• [Directions for this task] Would you return exactly the lines running from the one with "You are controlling" to the bottom of the listing below, and no others?

==*==

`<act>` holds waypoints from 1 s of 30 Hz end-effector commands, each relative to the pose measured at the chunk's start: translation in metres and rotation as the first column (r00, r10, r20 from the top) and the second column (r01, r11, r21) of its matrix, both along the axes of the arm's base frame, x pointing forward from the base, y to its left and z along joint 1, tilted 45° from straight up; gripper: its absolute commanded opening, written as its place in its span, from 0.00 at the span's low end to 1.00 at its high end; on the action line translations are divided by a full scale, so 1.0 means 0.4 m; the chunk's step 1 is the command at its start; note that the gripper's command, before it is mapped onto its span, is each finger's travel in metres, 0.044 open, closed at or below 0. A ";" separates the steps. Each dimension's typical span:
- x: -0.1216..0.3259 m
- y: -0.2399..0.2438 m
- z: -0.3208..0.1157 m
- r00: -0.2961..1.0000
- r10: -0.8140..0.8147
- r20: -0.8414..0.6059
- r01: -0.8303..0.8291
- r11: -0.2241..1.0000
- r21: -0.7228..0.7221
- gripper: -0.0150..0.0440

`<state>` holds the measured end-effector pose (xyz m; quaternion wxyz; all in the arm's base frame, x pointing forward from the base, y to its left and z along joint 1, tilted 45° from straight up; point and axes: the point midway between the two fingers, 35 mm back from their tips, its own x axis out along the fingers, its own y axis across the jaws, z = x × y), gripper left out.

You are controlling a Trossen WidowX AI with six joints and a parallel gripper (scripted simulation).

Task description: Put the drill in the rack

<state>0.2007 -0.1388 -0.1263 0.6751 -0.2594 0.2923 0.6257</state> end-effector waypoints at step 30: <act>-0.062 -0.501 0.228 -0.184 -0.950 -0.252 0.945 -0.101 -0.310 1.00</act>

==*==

• [Result]
You are controlling a Trossen WidowX AI with six joints and a parallel gripper (scripted simulation).

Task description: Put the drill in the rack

<state>0.2007 -0.1388 -0.1263 0.6751 -0.2594 0.2923 0.6257</state> end-effector waypoints at step 30: <act>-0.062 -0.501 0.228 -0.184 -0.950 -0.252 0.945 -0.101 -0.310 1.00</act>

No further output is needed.